◆ Problem details:
In the entries below, find the line with "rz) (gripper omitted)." and print exactly every line from there up to and including the line with "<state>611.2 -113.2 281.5", with no other lines.

◆ Supplied data:
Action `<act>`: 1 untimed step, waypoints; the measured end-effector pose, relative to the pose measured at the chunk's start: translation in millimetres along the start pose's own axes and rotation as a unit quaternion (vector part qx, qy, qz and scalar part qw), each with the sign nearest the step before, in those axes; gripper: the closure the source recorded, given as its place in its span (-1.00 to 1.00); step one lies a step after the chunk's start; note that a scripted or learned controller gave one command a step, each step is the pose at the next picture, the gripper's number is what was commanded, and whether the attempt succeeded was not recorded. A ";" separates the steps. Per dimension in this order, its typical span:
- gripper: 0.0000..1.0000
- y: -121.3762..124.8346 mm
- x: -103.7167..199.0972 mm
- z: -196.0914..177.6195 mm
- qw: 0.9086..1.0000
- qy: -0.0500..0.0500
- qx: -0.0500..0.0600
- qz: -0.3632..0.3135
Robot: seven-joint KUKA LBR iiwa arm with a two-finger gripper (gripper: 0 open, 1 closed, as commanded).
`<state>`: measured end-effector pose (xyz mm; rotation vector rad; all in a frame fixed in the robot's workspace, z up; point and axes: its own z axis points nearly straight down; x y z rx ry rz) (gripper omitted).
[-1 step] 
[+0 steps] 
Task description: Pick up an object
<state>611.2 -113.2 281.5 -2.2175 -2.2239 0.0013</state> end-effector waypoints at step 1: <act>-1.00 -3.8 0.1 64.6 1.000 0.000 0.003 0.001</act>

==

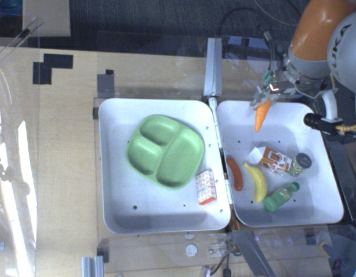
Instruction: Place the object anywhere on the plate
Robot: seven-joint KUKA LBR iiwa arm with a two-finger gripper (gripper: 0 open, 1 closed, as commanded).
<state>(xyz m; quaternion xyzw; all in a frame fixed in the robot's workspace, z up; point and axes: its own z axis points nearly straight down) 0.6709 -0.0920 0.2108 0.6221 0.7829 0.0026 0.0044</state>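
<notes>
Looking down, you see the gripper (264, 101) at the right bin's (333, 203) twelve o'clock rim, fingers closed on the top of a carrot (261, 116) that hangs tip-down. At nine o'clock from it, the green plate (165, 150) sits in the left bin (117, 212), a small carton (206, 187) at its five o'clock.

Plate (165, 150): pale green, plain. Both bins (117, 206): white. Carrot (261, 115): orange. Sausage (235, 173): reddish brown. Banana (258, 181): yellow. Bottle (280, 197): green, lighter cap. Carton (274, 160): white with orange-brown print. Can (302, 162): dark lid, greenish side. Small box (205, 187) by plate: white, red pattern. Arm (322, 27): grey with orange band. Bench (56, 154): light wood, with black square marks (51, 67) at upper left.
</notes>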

◆ Completed exercise:
`<state>`: measured end-effector pose (xyz mm; rotation vector rad; all in a frame fixed in the robot's workspace, z up; point and axes: its own z axis points nearly straight down; x y z rx ry rz) (gripper omitted).
[-1 step] 
[+0 steps] 
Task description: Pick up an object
<state>611.2 -113.2 281.5 -2.2175 -2.2239 0.0013</state> end-effector waypoints at step 1: <act>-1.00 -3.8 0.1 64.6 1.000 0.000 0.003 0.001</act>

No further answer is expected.